The operation of the cache is described as follows. When there is only one block in the slot, it is always uncompressed, and read/write requests are fulfilled just like in Alloy Cache. When an access misses, the block is fetched from the lower level, and then compressed. If both the new block and the old block can fit into the 64-byte slot, they will be stored such that the new block is not the fill block, and the old block becomes the victim block. If the old block is dirty, it is also written back to the lower level, and all upper level sharers are recalled, i.e., it is equivalent to an eviction, except that the block is still stored as the victim.

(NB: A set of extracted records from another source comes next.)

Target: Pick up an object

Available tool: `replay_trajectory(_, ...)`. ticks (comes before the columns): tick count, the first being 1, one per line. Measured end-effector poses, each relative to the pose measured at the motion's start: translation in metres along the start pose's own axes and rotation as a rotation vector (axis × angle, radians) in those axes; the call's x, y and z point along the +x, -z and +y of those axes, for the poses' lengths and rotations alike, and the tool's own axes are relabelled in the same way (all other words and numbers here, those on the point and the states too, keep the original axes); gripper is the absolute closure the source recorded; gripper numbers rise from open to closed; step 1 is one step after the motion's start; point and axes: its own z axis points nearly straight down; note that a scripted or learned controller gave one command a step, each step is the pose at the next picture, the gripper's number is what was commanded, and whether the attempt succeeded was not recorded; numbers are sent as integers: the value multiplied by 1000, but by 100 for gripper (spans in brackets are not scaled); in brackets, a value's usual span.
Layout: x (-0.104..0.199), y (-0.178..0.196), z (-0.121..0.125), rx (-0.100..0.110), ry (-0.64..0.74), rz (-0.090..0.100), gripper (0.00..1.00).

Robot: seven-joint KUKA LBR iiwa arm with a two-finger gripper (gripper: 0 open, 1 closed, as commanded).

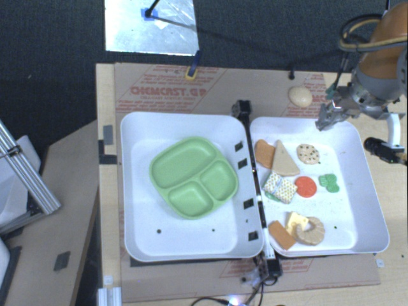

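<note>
Currently hand [324,121] at 1 o'clock rim of right bin [368,190] — grip state unclear; descend squarely over cookie [308,153], isolated, avoiding rim.

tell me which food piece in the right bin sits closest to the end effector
The chocolate chip cookie, round and tan with dark dots, lies nearest the end effector, at the bin's far side; the other pieces lie farther down.

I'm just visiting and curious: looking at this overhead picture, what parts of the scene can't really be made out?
- Gripper: too small and blurred in the camera view to tell its state.
- Arm: cut off by the right edge.
- Yellow piece: partly covered by the tan ring-shaped item.
- Patterned block: its print is too small to read.
- Egg-like object behind the right bin: too blurred to identify.
</note>
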Motion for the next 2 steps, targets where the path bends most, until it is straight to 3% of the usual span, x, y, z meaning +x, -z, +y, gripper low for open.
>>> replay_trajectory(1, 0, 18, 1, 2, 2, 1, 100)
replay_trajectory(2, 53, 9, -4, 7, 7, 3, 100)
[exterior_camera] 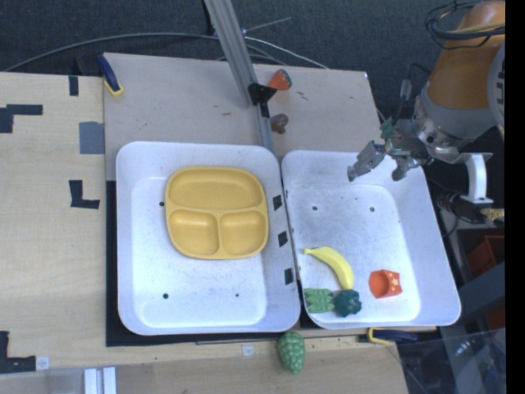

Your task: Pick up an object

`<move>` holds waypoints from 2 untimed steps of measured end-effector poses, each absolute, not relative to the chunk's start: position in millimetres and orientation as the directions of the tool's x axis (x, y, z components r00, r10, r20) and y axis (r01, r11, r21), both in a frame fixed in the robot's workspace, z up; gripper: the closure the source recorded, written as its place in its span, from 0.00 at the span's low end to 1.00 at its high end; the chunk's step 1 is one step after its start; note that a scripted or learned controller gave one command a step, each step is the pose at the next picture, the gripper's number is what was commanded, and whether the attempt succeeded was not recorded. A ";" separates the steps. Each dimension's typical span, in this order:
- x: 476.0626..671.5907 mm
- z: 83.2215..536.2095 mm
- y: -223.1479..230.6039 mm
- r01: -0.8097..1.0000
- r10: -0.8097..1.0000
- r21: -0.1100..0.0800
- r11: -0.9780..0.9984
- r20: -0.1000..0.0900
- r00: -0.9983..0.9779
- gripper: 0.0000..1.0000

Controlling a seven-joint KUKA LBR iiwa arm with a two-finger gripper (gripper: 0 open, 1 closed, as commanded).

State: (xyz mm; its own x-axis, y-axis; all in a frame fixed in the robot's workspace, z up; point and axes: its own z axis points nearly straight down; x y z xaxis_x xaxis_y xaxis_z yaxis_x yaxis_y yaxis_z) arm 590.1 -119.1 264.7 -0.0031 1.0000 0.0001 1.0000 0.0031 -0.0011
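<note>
Arm comes in from the upper right of the frame, orange band visible near the top right corner. Gripper sits over the upper right part of the right bin, above its far rim area. Fingers look spread apart, nothing between them.

Candidate objects are all in the lower part of the right bin, well apart from the gripper:
- banana, lower middle of the bin, lying on a slant
- green broccoli-like toy just below the banana, against the bin's bottom left corner
- small orange-red block to the right of the banana, near but apart from it

Left bin holds a yellow divided plate, three compartments, sitting in its upper middle.

Outside the bins: green bumpy object on the bench just below the seam between the two bins, at the bottom centre of the frame. Metal pole runs from top centre down to the bins' junction.
</note>
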 end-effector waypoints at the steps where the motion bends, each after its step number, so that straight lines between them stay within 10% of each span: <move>1: 590.1 264.7 -119.1 1.000 1.000 -0.001 0.003 0.000 -0.003 0.00; 2: 592.5 200.6 -118.0 1.000 1.000 -0.008 0.002 0.000 -0.002 0.00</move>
State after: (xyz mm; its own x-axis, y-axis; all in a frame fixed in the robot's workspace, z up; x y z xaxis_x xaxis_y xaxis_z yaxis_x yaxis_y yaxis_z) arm 592.5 -118.0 200.6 -0.0017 1.0000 0.0002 1.0000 0.0017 -0.0079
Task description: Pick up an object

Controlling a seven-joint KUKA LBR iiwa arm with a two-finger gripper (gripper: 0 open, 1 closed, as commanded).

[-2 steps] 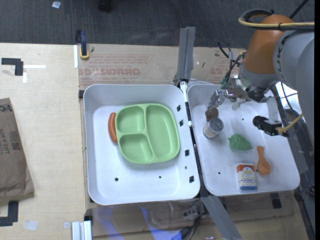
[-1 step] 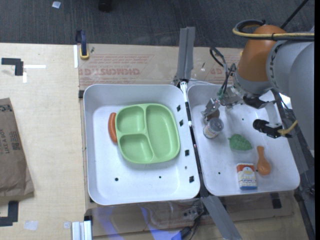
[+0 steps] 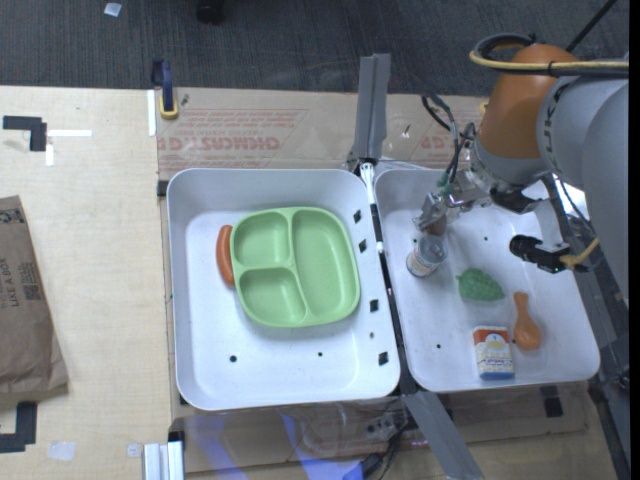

If the two compressed blocks do not fit into the slot, then the victim is just evicted as in a normal cache.

When a read operation hits the victim block, the victim is logically brought into the cache and becomes the fill block, and the current block is logically evicted which will become the victim block. The handling of dirty current block is the same as in a read miss: If it is dirty, then the block will be written back. In all cases, all cached copies in the upper level will be recalled for the current fill block.

When the upper level writes back a dirty block, if the dirty block hits the fill block, then the victim is always evicted, and the fill block is stored uncompressed, in order to avoid the complicated case of recompression. Writes will never hit the victim block, as victim blocks are logically not in the cache, in which case the victim block is just evicted, and the write is performed at the lower level.

The paper also proposes a new compression algorithm called FPC-D. The algorithm processes input blocks in the unit of 32-bit words. It improves over the classical FPC by using 4-bit prefix instead of 3-bit prefix, supporting 16 different patterns. In addition, it performs simple stateful encoding (as opposed to the original FPC which is always state-less) by performing value matching between the current value, the previous value, and the second previous value. This is essentially equivalent to a dictionary of size two. The output of compression consists of a header, which is just an array of 4-bit layouts for each compressed word. The payload for each word is stored after the header as a flat binary structure. The compression circuit can still encode each word independently, which takes roughly 4 cycles for a single block. The decompression circuit first computes the offset of compressed payloads using cascaded adders, and then decompress each word independently.